Work task> Copy out only the lines running from the one that contains "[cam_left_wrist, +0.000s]" through the end of the listing. Pictures stay out.

Given data>
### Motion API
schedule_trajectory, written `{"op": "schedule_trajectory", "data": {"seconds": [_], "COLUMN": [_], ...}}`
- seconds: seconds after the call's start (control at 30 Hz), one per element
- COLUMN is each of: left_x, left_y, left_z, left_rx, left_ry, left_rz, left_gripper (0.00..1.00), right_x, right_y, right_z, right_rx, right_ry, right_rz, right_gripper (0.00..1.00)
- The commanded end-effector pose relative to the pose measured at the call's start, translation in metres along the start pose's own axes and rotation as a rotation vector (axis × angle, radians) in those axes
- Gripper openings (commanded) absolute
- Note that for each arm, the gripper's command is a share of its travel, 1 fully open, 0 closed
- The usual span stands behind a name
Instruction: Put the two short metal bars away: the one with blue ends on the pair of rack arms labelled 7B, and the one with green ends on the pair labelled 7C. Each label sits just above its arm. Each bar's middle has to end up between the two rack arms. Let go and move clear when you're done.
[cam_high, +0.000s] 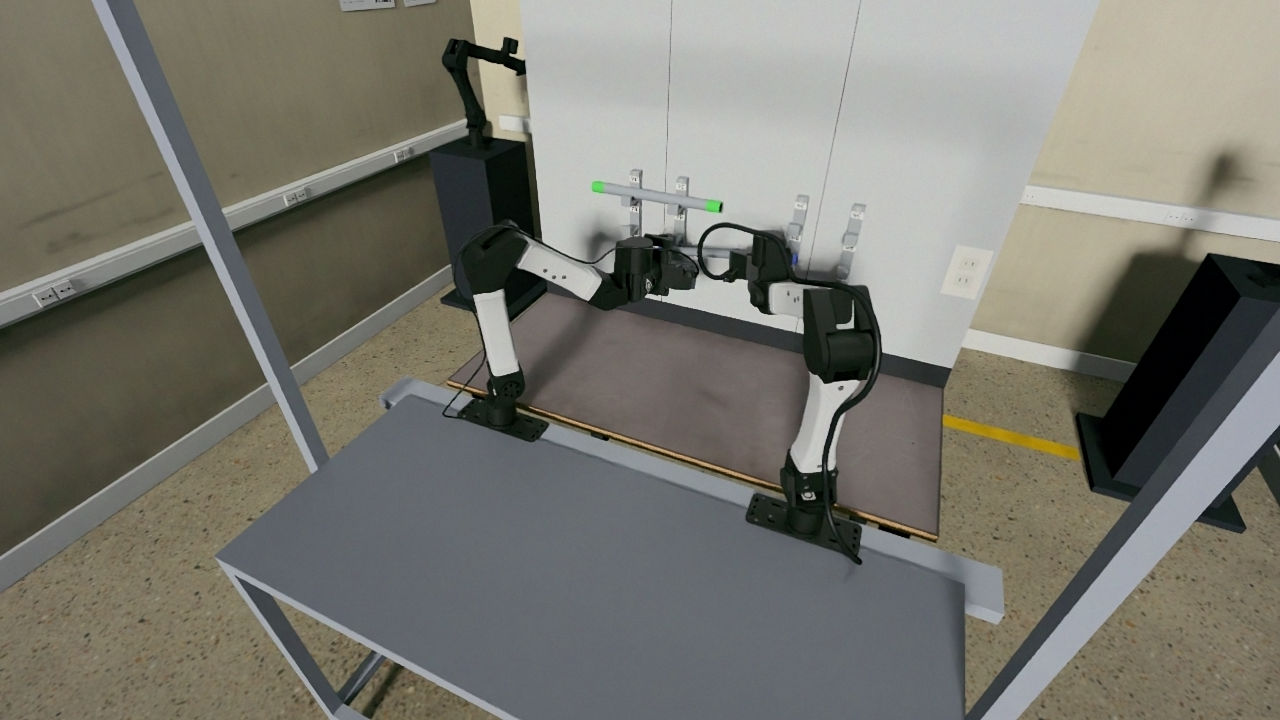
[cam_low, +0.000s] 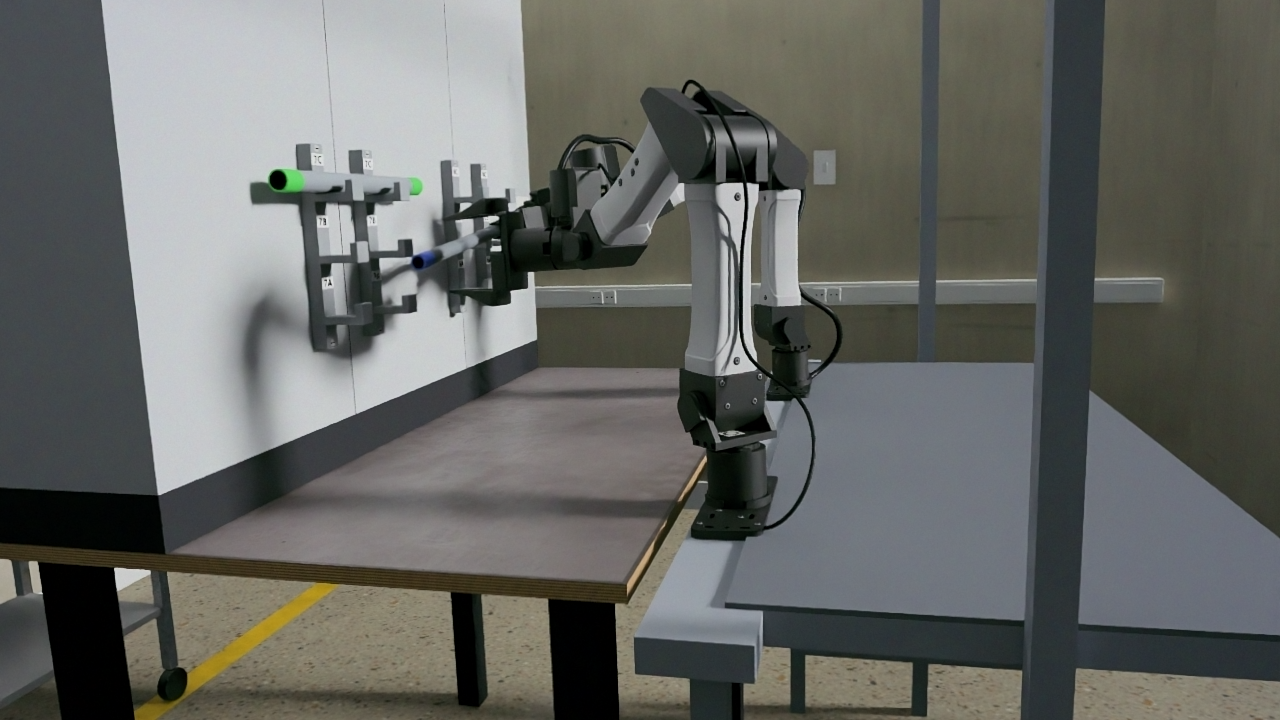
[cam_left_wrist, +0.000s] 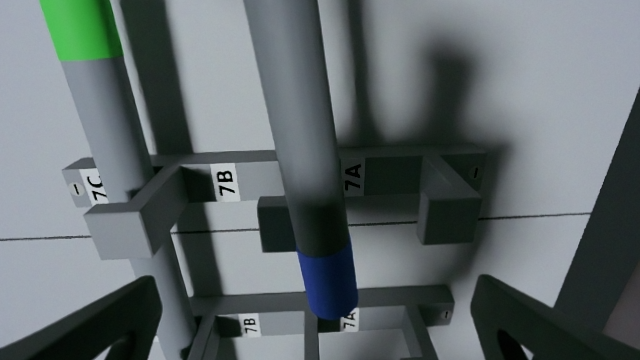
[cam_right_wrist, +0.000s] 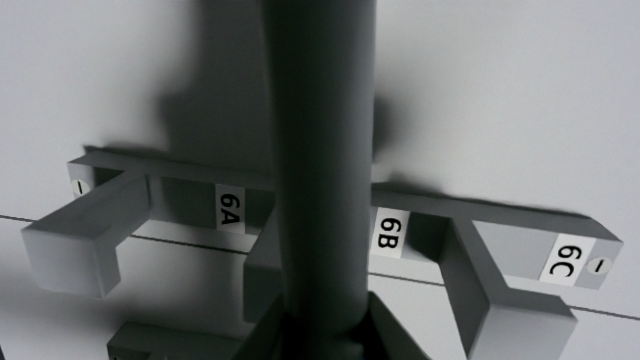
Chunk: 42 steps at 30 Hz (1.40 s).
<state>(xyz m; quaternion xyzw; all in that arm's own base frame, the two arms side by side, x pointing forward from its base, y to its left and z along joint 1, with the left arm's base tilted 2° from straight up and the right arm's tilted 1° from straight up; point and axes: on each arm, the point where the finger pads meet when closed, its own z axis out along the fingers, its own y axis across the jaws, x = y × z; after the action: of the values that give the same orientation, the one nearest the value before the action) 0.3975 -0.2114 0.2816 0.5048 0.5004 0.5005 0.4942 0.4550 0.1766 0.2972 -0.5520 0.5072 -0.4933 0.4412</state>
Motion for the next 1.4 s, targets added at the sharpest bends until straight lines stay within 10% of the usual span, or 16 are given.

Result of the exercise>
[cam_left_wrist, +0.000s] 
[cam_right_wrist, +0.000s] 
Chunk: 42 steps at 30 Hz (1.40 s).
<state>(xyz m; quaternion xyzw; all in that arm's own base frame, the two arms side by side, x pointing forward from its base, y to its left and z along joint 1, with the left arm's base tilted 2° from straight up and the right arm's tilted 1° from straight up; point and axes: on each arm, the point where the finger pads meet when closed, its own z axis out along the fingers, its own y axis across the jaws, x = y × z; after the action: of the values that give the same orientation, the one nearest the value before the action) 0.3975 -0.2114 0.2816 0.5048 0.5004 0.5005 0.4942 0.4550 0.1766 0.2972 -0.5520 0.5072 -0.4933 0.4412</state>
Motion for the next 1.4 s, targets added at the sharpest bends until straight lines stay within 10% of the usual span, or 16 are given.

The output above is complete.